## What you will do
Restate every line of the material below word for word, skipping the images.

## Dataset section
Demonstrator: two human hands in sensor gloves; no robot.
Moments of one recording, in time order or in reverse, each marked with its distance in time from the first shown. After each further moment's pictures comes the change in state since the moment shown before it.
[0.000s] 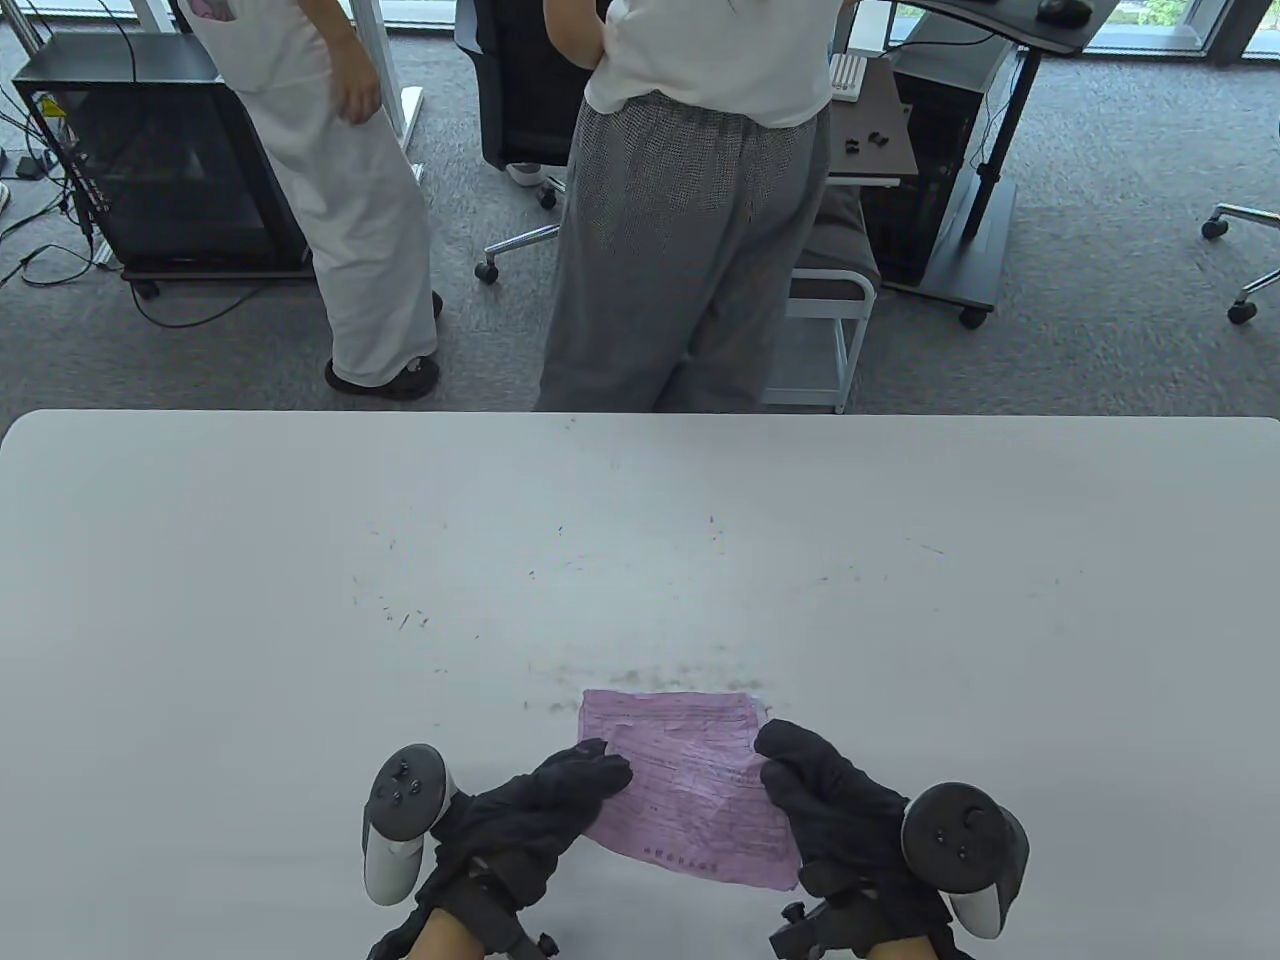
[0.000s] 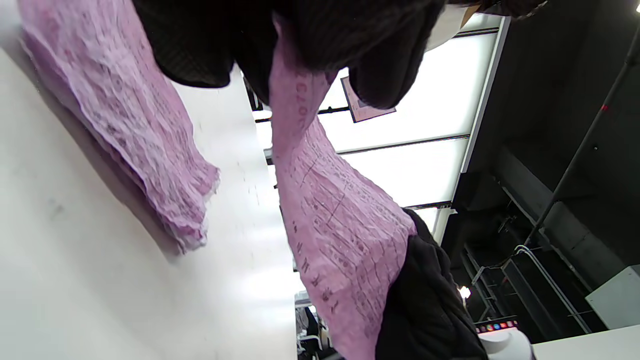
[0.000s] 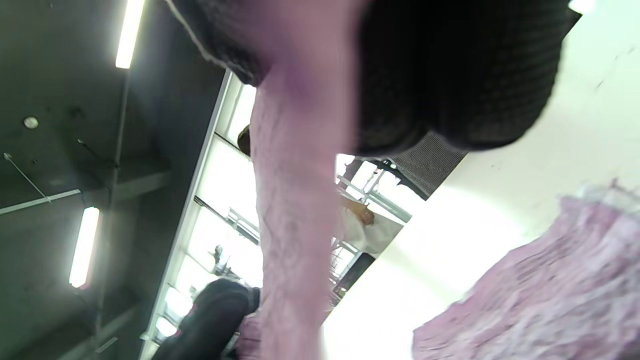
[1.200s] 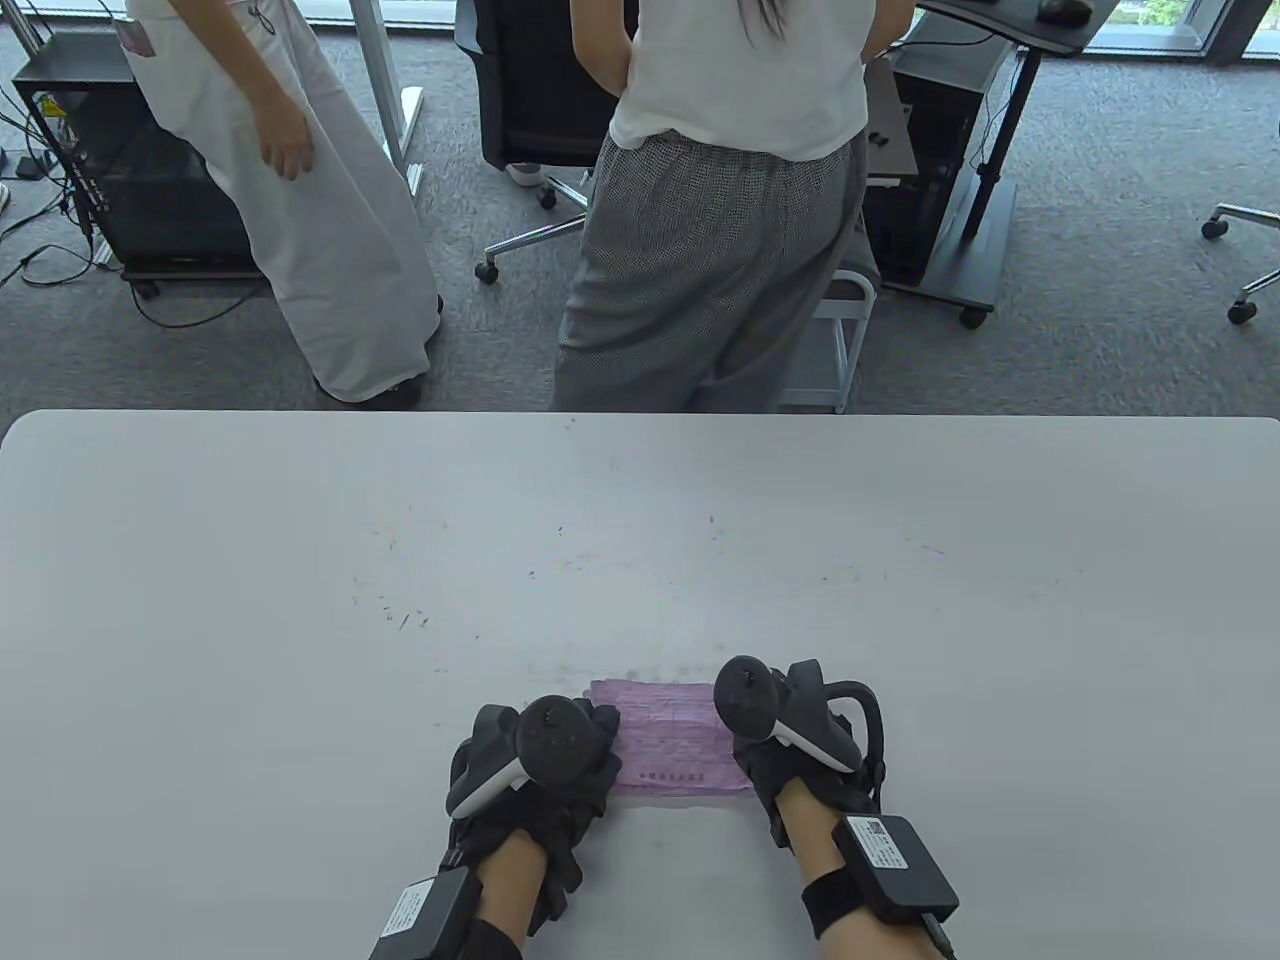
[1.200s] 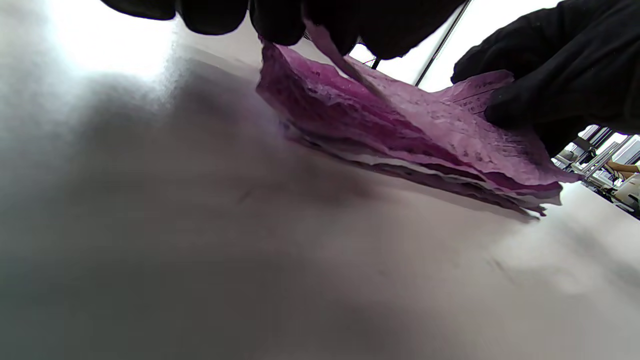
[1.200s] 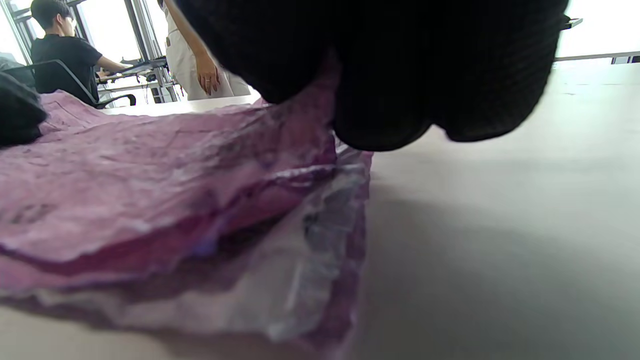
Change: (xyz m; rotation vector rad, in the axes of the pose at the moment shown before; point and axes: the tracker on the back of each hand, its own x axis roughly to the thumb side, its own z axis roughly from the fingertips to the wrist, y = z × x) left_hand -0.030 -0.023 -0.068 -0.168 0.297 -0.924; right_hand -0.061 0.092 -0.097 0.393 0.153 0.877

## Output of the task
Demonstrator: two human hands in sensor gloves; no robot.
Moments of one recording, in time order or in reverse, each marked with its distance in time from the first shown. After each further moment's pictures comes the change in state since the moment shown before it.
[0.000s] 
[0.000s] 
[0.000s] 
[1.200s] 
[1.200s] 
[1.200s] 
Change: (xyz m; rotation vector rad, in the axes of the pose at the moment shown before; point and axes: the tracker on the back of each hand, its own x axis roughly to the thumb side, its own z axis roughly from the fingertips to the wrist, y = z × x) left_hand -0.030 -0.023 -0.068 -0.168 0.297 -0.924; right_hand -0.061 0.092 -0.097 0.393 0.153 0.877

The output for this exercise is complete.